What you are asked to do: Go through the lines below. Copy those with "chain".

[Supplied records — start]

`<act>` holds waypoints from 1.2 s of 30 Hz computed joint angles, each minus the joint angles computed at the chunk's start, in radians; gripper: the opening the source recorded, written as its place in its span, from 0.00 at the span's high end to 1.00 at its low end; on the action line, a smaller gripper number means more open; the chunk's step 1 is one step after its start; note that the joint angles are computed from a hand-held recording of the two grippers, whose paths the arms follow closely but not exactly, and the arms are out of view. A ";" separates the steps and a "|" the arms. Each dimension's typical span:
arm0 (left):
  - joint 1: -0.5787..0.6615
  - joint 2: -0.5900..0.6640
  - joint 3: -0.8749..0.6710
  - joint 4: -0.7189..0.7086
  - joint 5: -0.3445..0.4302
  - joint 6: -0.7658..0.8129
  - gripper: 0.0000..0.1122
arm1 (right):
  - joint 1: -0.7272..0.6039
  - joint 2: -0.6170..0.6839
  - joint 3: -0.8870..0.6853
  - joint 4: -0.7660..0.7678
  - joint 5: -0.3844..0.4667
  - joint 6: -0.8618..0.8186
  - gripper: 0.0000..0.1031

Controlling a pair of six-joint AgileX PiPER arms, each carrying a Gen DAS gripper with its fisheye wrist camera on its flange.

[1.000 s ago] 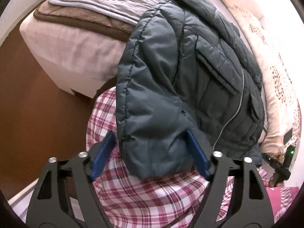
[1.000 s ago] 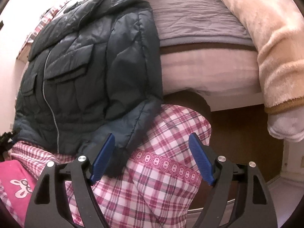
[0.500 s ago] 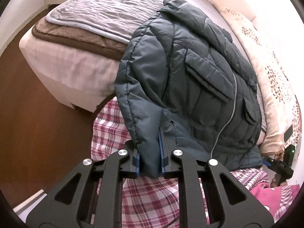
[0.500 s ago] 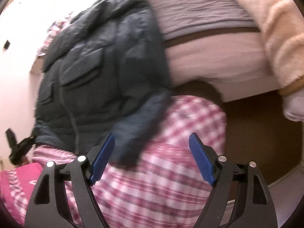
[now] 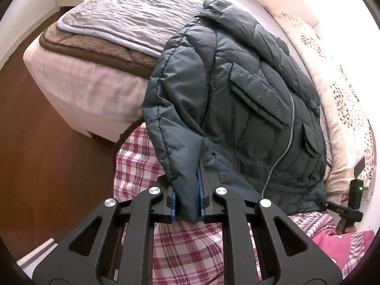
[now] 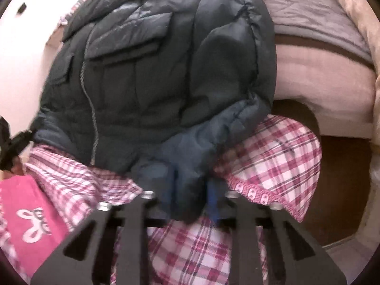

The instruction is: Fold large clothes

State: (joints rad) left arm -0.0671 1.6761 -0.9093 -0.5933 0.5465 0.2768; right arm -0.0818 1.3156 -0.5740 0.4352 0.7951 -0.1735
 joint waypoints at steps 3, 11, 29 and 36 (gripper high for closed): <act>0.011 -0.018 -0.012 -0.004 0.025 0.029 0.90 | -0.066 -0.080 0.027 0.069 0.006 -0.065 0.90; 0.023 -0.153 -0.059 -0.085 0.062 0.148 0.92 | -0.304 -0.291 -0.042 0.294 0.176 -0.297 0.91; 0.005 -0.012 -0.647 -0.035 0.195 -0.024 0.91 | -0.412 -0.107 -0.533 0.433 0.230 -0.240 0.91; -0.060 0.404 -1.347 0.218 0.348 -0.350 0.91 | -0.270 0.285 -1.025 0.241 0.154 -0.028 0.91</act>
State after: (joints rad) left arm -0.1268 2.0797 -2.2559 -0.3754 0.8940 -0.0737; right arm -0.3521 1.6001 -1.5989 0.6767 0.9493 -0.2016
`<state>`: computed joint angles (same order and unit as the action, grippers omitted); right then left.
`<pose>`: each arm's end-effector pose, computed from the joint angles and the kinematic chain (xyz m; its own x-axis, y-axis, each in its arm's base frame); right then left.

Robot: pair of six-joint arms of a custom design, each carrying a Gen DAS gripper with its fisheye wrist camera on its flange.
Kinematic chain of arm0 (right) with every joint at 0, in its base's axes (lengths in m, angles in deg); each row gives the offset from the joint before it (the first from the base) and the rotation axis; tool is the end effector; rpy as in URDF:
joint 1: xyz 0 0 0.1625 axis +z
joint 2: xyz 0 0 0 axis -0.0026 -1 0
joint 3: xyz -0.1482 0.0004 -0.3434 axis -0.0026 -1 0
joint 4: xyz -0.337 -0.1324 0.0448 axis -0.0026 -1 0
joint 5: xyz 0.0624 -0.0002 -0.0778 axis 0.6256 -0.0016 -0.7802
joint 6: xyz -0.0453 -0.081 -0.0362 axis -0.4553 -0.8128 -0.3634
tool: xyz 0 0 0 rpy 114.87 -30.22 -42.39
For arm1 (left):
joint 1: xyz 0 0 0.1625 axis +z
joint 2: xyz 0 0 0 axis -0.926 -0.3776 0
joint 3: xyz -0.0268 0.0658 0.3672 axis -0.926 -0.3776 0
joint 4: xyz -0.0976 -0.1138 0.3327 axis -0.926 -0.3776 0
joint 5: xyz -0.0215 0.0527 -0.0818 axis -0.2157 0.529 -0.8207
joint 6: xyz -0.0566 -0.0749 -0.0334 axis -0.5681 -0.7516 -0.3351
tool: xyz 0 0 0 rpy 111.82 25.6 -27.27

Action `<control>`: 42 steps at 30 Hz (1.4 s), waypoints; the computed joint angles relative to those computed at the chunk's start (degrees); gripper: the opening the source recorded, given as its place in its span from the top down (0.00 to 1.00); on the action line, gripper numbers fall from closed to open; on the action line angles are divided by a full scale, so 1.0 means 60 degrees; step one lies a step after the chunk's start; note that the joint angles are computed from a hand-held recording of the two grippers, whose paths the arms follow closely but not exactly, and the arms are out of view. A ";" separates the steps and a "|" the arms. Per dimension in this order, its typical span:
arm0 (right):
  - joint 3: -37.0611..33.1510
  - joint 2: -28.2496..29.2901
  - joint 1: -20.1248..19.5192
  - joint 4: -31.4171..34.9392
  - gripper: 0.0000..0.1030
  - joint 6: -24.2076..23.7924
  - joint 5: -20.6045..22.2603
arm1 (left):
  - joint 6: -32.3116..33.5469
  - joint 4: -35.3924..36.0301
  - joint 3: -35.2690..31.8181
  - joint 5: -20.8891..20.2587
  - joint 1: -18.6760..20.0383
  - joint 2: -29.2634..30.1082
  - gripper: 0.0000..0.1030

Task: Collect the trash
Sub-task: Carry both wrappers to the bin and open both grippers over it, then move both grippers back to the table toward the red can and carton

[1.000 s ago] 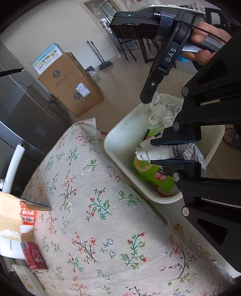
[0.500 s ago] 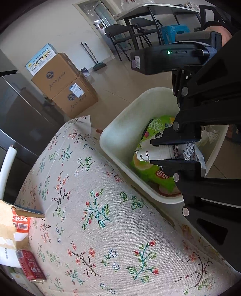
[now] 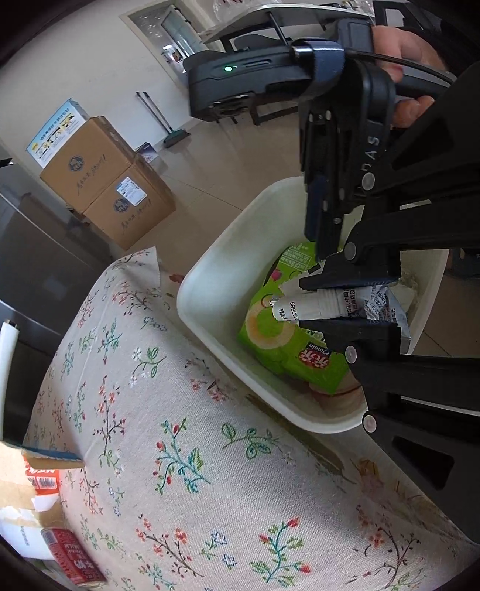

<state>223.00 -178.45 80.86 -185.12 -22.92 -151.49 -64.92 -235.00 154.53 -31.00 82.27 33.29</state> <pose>0.0483 -0.2597 0.2384 -0.8638 -0.1681 0.4749 -0.2008 0.9795 -0.0186 -0.3148 -0.2592 -0.0131 -0.9338 0.1934 -0.3009 0.2809 0.9174 -0.2820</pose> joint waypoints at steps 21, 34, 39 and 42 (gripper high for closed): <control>-0.0088 -0.0277 0.0022 -0.0403 0.66 0.0330 0.0387 | -0.1074 0.0457 -0.0235 -0.0645 0.0562 0.0636 0.56; -0.0070 -0.0411 -0.0076 -0.0757 0.56 0.0340 0.0556 | -0.1393 0.1431 0.0055 0.0551 0.0016 -0.0715 0.56; 0.0073 -0.0217 0.0206 -0.1086 0.54 0.0142 0.0552 | -0.2012 0.1940 0.0360 0.0969 -0.0024 -0.1485 0.56; 0.0137 -0.0127 0.0402 -0.1392 0.51 0.0017 0.0493 | -0.2327 0.3631 0.0064 0.1647 -0.0183 -0.1955 0.56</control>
<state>223.82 -179.21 83.27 -193.47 -22.82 -148.52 -78.88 -213.22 154.91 -21.11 81.17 21.56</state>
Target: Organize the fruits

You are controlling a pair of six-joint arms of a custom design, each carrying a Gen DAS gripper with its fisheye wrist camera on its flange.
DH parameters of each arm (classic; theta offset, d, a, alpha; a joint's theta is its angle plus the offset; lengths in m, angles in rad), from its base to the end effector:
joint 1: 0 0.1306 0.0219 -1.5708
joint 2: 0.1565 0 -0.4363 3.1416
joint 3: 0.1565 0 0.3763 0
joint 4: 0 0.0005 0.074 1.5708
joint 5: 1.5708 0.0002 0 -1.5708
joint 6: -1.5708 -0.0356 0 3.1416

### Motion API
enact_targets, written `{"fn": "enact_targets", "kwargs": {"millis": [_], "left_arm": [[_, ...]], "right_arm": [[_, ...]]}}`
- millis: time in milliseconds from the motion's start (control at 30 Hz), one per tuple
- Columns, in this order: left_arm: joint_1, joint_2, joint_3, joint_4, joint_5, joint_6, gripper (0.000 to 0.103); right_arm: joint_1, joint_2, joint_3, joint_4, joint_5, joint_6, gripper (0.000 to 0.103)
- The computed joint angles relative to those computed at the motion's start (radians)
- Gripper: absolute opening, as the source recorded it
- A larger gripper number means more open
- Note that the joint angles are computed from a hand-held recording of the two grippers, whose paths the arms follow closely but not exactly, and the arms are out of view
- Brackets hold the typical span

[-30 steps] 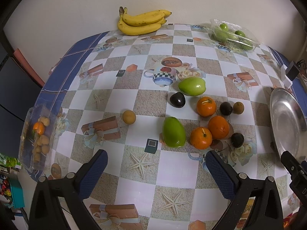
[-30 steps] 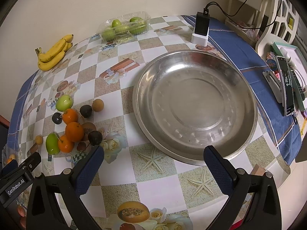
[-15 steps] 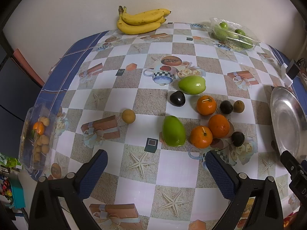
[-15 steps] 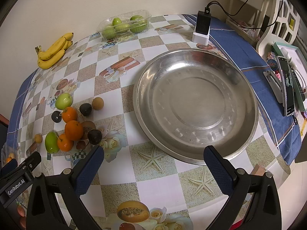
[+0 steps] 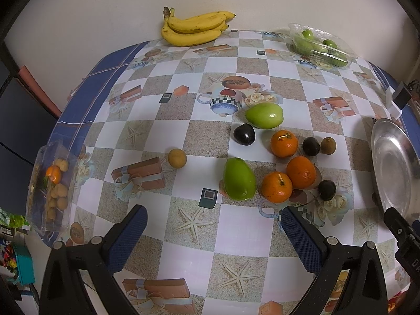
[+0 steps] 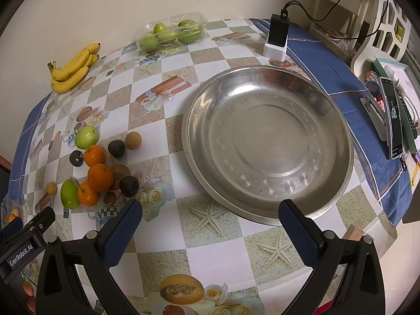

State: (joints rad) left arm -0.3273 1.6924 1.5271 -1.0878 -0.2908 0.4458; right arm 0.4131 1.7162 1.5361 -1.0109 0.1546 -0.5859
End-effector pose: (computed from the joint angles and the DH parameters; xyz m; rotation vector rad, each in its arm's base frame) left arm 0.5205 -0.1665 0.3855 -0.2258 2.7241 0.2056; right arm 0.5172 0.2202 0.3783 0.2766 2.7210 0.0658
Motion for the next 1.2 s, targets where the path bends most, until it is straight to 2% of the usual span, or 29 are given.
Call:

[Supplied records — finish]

Response to this exercise:
`<pose>`: each arm's end-effector pose, computed from the joint angles and the kinematic chain (xyz m; its own x-axis, y-axis, each in its arm's base frame); right then left.
Kinematic chain of arm0 (right) with every joint at 0, in its base's axes (lengths in m, angles in deg); each row gives the offset from the joint before it (the first from the base) and the rotation axis; tool is the end effector; rpy as in URDF:

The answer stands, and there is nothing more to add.